How to Edit an M3U Playlist in Your Browser (No Install)

How to Edit an M3U Playlist in Your Browser (No Install)

You can edit an M3U playlist in your browser by opening it in a browser-based playlist editor, reordering or removing tracks, fixing broken file paths, and exporting a clean file. No software to install, and if the tool is local-first, nothing leaves your machine.

Here's how to do it, plus what's actually going on inside the file so the edits make sense.

What an M3U file actually is

An M3U file is just a plain text file. Open one in any text editor and you'll see a list, one entry per line, where each line points to a track. The pointer is either a file path on your disk or, less commonly for local libraries, a URL.

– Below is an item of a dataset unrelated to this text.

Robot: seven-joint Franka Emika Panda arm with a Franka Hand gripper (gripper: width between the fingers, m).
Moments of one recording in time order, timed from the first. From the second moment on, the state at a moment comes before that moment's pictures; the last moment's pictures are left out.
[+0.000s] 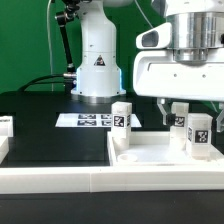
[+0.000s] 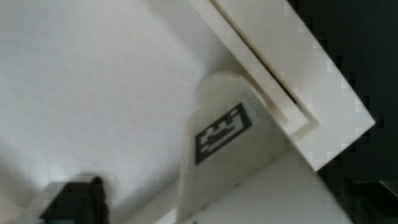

A basic M3U looks like this:

Music/Artist/Album/01 Track.flac
Music/Artist/Album/02 Track.flac
Music/Artist/Album/03 Track.flac

Some playlists add an #EXTM3U header and #EXTINF lines that carry track duration and title, but the core of the file is the list of paths. That simplicity is why M3U is everywhere, and it's also why it breaks: move or rename the files and the paths no longer match, so your player can't find the tracks.

M3U8 is the same format saved as UTF-8, which matters if your track names use accents or non-Latin characters. Everything below applies to both.

Option one: edit it by hand in a text editor

Because it's plain text, you can edit an M3U in Notepad, TextEdit, or VS Code. Open the file, change the lines, save it.

This works, but it's slow and easy to get wrong. You're typing file paths by hand, with no way to check whether a path is correct until you load the playlist into a player and find a track missing. Reordering means cutting and pasting whole lines. Fixing a folder that moved means find-and-replace across dozens or hundreds of paths, and one wrong slash breaks the entry silently. For a handful of changes it's fine. For anything larger it's a chore.

Option two: edit it in your browser

A browser-based playlist editor removes the manual part. You load your music library and the playlist, then work visually: see the tracks, drag to reorder, remove what you don't want, add tracks by browsing your library rather than typing paths. When you're done, you export a fresh M3U file.

The advantages over a text editor are straightforward. You see real track names instead of raw paths, so you know what you're editing. Reordering is drag and drop. Adding tracks pulls from your actual library, so the paths are correct by construction. And because it runs in the browser, there's nothing to install and no app to keep updated.

The steps are roughly the same whichever tool you use:

  1. Open the editor in your browser.
  2. Point it at your music folder so it can read your library.
  3. Open or build your playlist.
  4. Reorder, add, or remove tracks.
  5. Export the playlist as an M3U file and save it where your player or server expects it.

The edits people actually make

Most M3U editing comes down to four jobs:

Reordering tracks. In a text editor this is cut and paste. In a browser editor it's drag and drop.

Adding or removing tracks. Removing is deleting a line. Adding by hand means writing a correct path, which is where mistakes creep in. Browsing your library and picking the track avoids that.

Fixing broken paths. This is the most common reason a playlist stops working. The files moved, or the playlist was made on a different machine, so the paths point nowhere. The durable fix is relative paths.

Switching between relative and absolute paths. An absolute path like /home/you/Music/track.flac only works on the machine that wrote it. A relative path like Music/track.flac works anywhere the playlist sits in the same place relative to the music. If you move playlists between devices, or feed them to a self-hosted server, relative paths save you a lot of grief.

Where Emthree fits

Emthree is a browser-based M3U editor built for exactly this. It runs entirely in the browser, with no install and no account needed to start. You scan your music folder, build or edit playlists by browsing and dragging, and export a full-length M3U with no track cap. It writes relative paths, which is what keeps a playlist working after you move it or hand it to a streamer like Jellyfin, Navidrome, or Plex.

It's local-first, so for anonymous use your library and playlists stay in your own browser and nothing is uploaded. You can save up to three playlists locally for free. If you want them synced across devices and backed up, plus unlimited saved playlists and auto-updating smart playlists, that's the Pro tier at £15 a year.

It's built for the desktop, where your music library and your streamer usually live, so that's where it works best.

In short

An M3U file is a plain-text list of track paths, which is why it's both easy to edit and easy to break. You can edit one by hand in any text editor, but a browser-based editor makes the common jobs, reordering, adding, removing, and fixing paths, far quicker, and exports a clean file with paths that actually work. If you self-host your music, getting those paths right is usually the whole game.